Mr Alexandre Pollien (FORS) - Presenting Author
Dr Michael Ochsner (FORS)
Dr Michèle Ernst-Stähli (FORS)
Moving from a one-hour face-to-face survey to a push-to-web survey might raise issues of comparison as respondents are not contacted by the same way and do not expect to answer a one-hour questionnaire on the web. This presentation focusses on two concerns resulting from:
- The move from face-to-face to web mode comes with change of the structure of participation due to a change of the mode of contact and a modification of the length of the questionnaire.
- Web surveys should be considerably shorter. But splitting a questionnaire affects the context within the questions, as not all questions of the face-to-face survey can be asked. The meaning of questions, as well as the ideas and the standards of comparison respondents consider answering them are all influenced by questions previously answered in the questionnaire.

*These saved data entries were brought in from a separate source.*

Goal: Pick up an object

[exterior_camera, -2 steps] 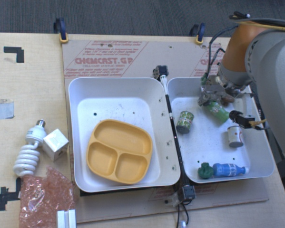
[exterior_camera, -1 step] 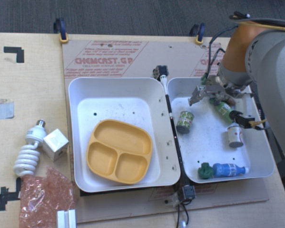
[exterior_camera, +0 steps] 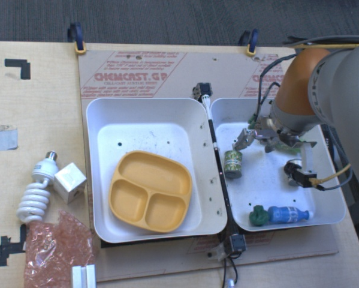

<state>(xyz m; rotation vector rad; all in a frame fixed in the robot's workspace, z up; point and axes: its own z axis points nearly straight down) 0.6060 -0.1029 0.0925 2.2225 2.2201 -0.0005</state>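
Clutter lies on the counter (exterior_camera: 41, 101) at the far left: a spiral light bulb (exterior_camera: 36, 191), a small white cube (exterior_camera: 70, 181) and crinkled pink plastic wrap (exterior_camera: 56, 248). Next comes the left bin (exterior_camera: 101, 125), holding a yellow divided tray (exterior_camera: 150, 191) that is broad, shallow and awkward for two fingers. In the right bin (exterior_camera: 329, 212), a small green can (exterior_camera: 232, 163) stands close to the dividing wall; it looks rigid and light, likely smooth-sided, so a pinch across its round body seems best. Just right of it the gripper (exterior_camera: 249, 138) hangs near the can, nothing visibly between its fingers; whether it is spread or closed I cannot tell. Along the bin's near edge lie a dark green lump (exterior_camera: 258, 216), probably soft, touching a blue bottle (exterior_camera: 288, 214), probably light and prone to roll.
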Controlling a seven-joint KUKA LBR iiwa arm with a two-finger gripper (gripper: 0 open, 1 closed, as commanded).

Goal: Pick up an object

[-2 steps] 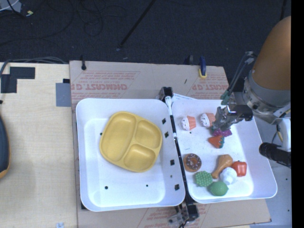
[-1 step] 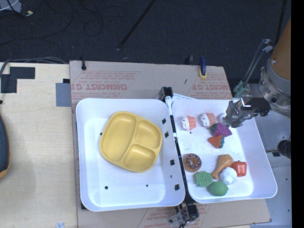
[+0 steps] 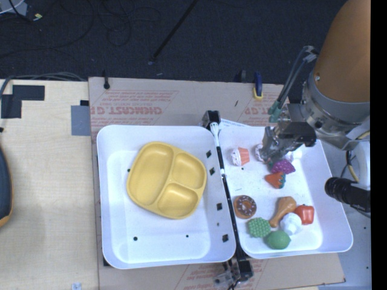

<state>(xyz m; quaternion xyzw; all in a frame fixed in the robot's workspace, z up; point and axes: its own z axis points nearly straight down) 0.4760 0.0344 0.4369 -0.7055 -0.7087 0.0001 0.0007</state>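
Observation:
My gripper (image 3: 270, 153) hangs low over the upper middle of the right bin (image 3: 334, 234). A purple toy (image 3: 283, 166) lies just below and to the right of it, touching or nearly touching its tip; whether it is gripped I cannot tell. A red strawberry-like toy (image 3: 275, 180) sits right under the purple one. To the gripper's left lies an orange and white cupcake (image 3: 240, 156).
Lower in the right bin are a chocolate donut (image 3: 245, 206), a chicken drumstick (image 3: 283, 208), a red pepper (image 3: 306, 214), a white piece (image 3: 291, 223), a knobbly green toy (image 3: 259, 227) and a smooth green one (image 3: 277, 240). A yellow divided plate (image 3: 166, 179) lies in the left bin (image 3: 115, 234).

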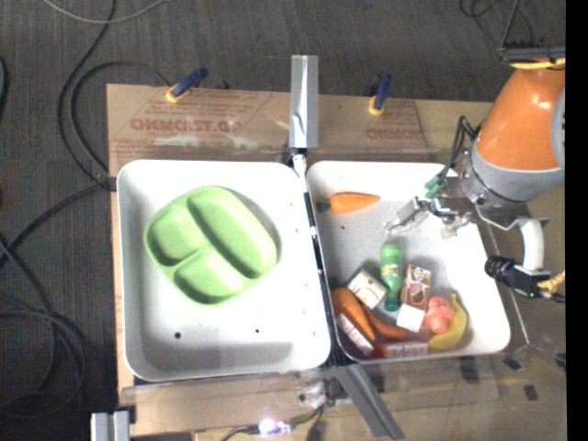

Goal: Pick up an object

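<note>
Pincer over the right bin, nothing lifted yet.

On the bench (129,99) I see the left bin (138,338) carrying a green divided plate (212,243); the right bin (496,324) holds the candidates: a carrot (354,203) alone near the far wall, and a crowded heap of a green bottle (392,263), small cartons (416,286), a sausage (367,320) and a banana (450,332) at the near end. My arm (524,127) hangs the pincer (427,211) above bare floor between them; I cannot tell if it is released or clenched. Dropping here, I judge, closes on nothing; aiming into the heap risks wedging or a slipping hold.
</note>
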Controlling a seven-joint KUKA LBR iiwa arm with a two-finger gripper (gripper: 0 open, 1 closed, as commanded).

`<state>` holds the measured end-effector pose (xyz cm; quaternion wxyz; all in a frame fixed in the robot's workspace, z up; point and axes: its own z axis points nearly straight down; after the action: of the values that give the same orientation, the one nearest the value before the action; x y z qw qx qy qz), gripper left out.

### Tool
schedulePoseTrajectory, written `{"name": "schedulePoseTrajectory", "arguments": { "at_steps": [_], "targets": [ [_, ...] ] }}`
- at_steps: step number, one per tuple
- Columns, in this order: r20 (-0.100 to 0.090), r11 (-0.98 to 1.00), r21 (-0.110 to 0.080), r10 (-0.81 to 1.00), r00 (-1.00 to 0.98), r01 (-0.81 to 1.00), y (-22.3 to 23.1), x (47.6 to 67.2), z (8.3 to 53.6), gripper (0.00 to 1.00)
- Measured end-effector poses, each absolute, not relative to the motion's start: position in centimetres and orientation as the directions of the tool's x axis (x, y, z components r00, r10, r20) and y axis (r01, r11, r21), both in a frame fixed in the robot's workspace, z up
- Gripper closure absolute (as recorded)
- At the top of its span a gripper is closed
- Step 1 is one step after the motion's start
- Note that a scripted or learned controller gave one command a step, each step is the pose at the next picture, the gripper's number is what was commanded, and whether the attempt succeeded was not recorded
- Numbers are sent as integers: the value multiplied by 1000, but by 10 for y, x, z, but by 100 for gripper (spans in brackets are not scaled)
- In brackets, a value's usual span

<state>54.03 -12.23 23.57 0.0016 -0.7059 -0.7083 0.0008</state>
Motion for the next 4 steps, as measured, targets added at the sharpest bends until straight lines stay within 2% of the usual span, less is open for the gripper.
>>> {"name": "schedulePoseTrajectory", "arguments": {
  "at_steps": [1,2,3,4],
  "targets": [
    [1,148,-2,989,-148,989,-182,484,166,0],
    [-10,226,11,974,-226,974,-144,487,100,0],
    [-17,228,22,973,-228,973,-132,544,96,0],
    [-1,210,-2,978,-210,978,-90,573,183,0]
  ]
}}
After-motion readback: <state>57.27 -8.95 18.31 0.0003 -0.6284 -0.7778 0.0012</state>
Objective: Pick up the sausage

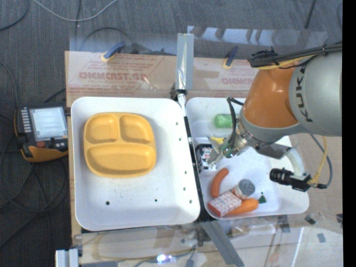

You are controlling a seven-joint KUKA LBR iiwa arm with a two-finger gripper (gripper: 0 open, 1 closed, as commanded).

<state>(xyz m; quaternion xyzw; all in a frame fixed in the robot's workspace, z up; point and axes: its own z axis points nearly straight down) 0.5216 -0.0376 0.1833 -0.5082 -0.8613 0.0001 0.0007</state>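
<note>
While the arm reaches in from the right, the scene reads as follows.

Arm: grey body with orange band (270, 102), positioned over the right bin (297, 204).
Gripper: gripper (207, 156) sits low in the right bin, close to the wall that divides the two bins, just above the sausage.
Finger state: cannot be determined; the finger ends are small, dark and partly masked by the wrist, and nothing can be seen between them.
Sausage: sausage (218, 181) lies on the floor of the right bin, reddish-orange, slanted with its upper end toward the gripper; contact with the gripper cannot be confirmed.
Red-and-white box: red-and-white box (224, 203) lies just below the sausage, at the near edge of the bin.
Carrot: carrot (245, 206) lies beside the box, to its right, along the near edge.
Grey round item: grey round item (246, 188) rests above the carrot, right of the sausage.
Green item: green item (223, 120) lies near the far wall of the right bin, partly hidden by the arm.
Left bin: left bin (133, 204) carries a yellow divided tray (119, 143) with three compartments, placed toward its far left.
</note>
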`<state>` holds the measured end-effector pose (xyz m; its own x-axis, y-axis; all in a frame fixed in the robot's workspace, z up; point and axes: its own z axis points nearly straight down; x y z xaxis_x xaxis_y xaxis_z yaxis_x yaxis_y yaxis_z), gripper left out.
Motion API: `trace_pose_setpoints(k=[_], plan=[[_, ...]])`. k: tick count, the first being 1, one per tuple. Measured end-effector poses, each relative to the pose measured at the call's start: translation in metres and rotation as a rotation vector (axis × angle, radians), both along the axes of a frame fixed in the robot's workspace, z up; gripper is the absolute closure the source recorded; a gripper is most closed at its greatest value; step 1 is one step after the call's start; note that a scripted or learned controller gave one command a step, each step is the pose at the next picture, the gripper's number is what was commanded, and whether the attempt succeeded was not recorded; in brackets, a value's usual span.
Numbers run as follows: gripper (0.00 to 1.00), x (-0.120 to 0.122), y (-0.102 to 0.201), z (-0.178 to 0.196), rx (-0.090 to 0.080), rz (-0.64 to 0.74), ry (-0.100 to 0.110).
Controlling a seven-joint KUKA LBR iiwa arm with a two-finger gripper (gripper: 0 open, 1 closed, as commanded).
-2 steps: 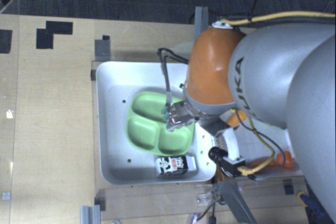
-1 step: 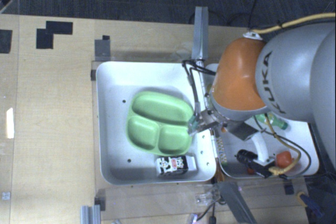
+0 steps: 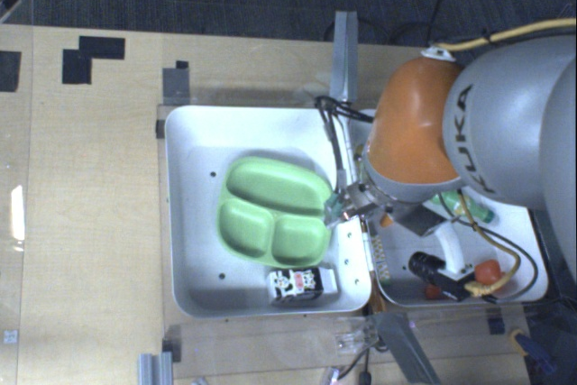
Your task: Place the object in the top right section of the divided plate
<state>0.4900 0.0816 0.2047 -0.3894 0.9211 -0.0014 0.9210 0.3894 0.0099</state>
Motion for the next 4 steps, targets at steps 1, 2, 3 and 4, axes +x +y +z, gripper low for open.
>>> trace_pose_setpoints(k=[1,2,3,4], plan=[[0.0,0.0,0.0,0.0,0.0,-0.001,0.0],[0.0,-0.002,-0.074,0.09,-0.002,-0.024,0.002],[1.0,0.0,-0.073,0.101,-0.003,-0.016,-0.005],[1.0,-0.002,-0.162,0.03,-0.005,0.264,0.004]])
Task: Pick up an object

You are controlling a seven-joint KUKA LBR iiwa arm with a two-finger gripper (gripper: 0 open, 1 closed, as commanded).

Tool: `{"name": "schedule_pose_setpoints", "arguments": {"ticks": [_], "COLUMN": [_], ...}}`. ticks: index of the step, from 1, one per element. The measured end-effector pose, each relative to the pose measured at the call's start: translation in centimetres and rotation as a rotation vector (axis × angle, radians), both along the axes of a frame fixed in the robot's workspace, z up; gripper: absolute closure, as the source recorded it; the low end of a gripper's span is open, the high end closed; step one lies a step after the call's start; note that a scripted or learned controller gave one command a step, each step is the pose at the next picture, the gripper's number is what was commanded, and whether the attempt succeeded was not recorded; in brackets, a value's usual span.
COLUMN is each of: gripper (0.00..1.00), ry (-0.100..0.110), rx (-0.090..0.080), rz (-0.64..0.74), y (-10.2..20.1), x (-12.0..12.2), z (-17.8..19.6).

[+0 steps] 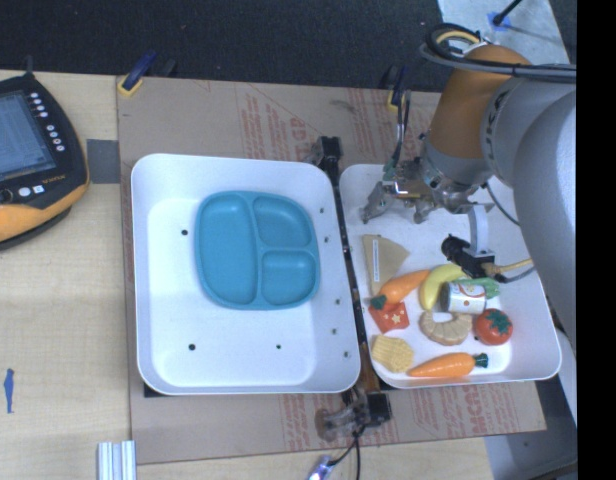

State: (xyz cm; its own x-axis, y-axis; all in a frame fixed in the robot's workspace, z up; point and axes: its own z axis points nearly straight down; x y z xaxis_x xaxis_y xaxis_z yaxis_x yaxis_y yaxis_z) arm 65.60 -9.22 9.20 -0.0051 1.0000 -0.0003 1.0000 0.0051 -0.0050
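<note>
While the gripper (398,204) hangs spread, two carrots (443,366), one tomato (493,327), one blue plate (256,249).

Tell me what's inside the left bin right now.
The left bin holds one thing: a blue divided plate lying flat, its three compartments bare. Whatever part of the bin floor lies under the plate is covered, so that can't be checked.
</note>
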Motion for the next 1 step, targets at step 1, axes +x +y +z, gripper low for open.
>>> {"name": "schedule_pose_setpoints", "arguments": {"ticks": [1], "gripper": [0.00], "ry": [0.000], "rx": [0.000], "rz": [0.000], "y": [-0.04], "x": [0.00], "z": [0.00]}}
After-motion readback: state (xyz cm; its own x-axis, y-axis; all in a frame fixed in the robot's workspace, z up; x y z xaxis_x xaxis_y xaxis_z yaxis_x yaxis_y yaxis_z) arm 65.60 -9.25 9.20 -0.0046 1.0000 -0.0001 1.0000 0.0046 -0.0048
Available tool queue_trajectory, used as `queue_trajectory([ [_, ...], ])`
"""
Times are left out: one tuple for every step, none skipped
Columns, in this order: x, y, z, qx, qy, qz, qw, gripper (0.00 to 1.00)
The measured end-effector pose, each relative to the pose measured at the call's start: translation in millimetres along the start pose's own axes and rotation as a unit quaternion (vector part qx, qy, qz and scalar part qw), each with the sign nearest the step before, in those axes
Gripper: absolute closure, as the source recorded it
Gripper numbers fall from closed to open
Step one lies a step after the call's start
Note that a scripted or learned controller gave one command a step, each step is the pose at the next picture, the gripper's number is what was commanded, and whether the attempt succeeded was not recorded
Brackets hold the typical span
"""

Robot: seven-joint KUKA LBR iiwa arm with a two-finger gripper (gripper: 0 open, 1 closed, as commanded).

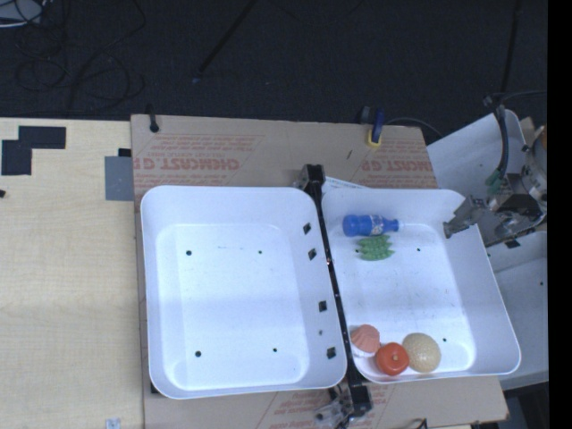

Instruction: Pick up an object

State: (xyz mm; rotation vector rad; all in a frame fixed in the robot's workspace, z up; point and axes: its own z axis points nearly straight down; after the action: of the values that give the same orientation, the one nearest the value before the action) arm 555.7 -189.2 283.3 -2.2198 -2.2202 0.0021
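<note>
Camera view has the pincer (487, 211) at the right bin's (500, 324) far right rim, over the wall; whether it is spread or closed cannot be told. Left of it lie a blue bottle (369, 225) and green toy (375, 248). Well apart, the near corner holds a pink shell (364, 338), red ball (391, 358) and tan ball (422, 351).

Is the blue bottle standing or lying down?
Lying down: the blue bottle rests on its side in the right bin, cap pointing right.
</note>
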Motion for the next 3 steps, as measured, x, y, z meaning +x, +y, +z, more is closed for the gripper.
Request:
queue_trajectory([
  [-25.7, -18.0, -31.2, -0.002, -0.001, 0.001, 1.0000, 0.00],
  [-24.6, -11.9, -39.3, -0.001, 0.000, -0.001, 1.0000, 0.00],
  [-25.2, -36.7, -78.2, -0.002, -0.001, 0.001, 1.0000, 0.00],
])
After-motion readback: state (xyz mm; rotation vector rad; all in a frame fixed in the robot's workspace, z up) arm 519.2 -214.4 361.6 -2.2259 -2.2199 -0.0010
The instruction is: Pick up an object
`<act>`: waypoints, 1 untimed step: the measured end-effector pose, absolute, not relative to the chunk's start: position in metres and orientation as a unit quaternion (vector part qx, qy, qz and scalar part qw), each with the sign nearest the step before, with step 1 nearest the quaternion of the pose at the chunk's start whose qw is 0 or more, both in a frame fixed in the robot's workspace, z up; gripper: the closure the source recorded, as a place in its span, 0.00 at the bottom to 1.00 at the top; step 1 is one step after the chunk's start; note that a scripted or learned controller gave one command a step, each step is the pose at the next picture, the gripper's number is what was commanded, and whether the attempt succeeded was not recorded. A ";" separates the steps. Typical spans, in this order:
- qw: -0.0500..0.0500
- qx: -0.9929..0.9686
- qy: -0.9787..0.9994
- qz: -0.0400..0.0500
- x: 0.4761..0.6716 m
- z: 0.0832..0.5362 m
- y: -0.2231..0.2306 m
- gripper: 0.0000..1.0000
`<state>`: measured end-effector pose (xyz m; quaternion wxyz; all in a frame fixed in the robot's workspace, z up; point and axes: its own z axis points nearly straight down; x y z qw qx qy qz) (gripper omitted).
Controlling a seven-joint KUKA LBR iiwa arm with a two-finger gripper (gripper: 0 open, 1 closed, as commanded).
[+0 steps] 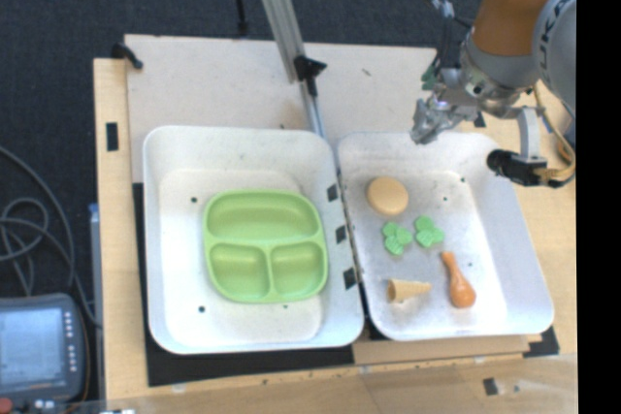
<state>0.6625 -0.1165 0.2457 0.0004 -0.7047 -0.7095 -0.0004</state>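
Five small toy foods lie in the right-hand bin, all on the near side of the gripper, which hangs over that bin's far rim. Whether its jaws are parted or closed I cannot tell from this slant; nothing is seen between them.

Closest below the jaws sits a tan bun, round and domed. It looks light and rigid, probably smooth plastic, so a pinch across its widest part would suit best, though the curved top may let it slip. Just beyond it are two green leafy pieces, low and flat, hard to get under. Farther out lie an orange carrot-like piece, slender enough to take across its middle, and a cream cone, tapered and likely to squirt from a squeeze.

Well off to the jaws' side, the left-hand bin holds a green divided plate.

No brand, label or legible writing is visible anywhere.
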 end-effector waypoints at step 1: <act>0.000 -0.705 -0.710 -0.001 0.674 0.245 -0.061 1.00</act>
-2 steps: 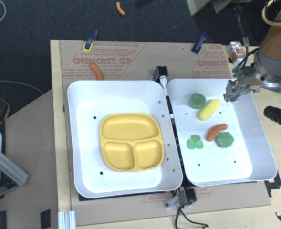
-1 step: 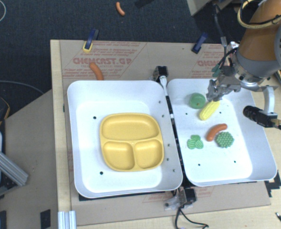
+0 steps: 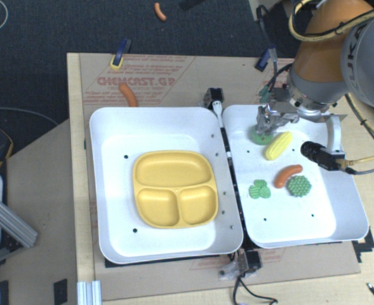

In this presentation, we investigate the implications of splitting questionnaire using the European Values Study 2017 as an example. We address the issues of representativeness and measurements related to the transition from a face-to-face survey to a push-to-web survey. The presentation looks at effects of splitting questionnaire across different designs of the EVS experiment, including two long versions of the same questionnaire with variations in question ordering and a matrix design, where questionnaire is split in two parts. We first undergo a global assessment of the effect of the questionnaire design on the response and the mood of the respondent, his/her interest in the actual survey and his/her propensity to respond to a next survey (follow-up module). We then analyse how changing a survey has consequences on how questions are answered. From the point of view of measurement, we focus on issues of questions context and order, and battery splitting.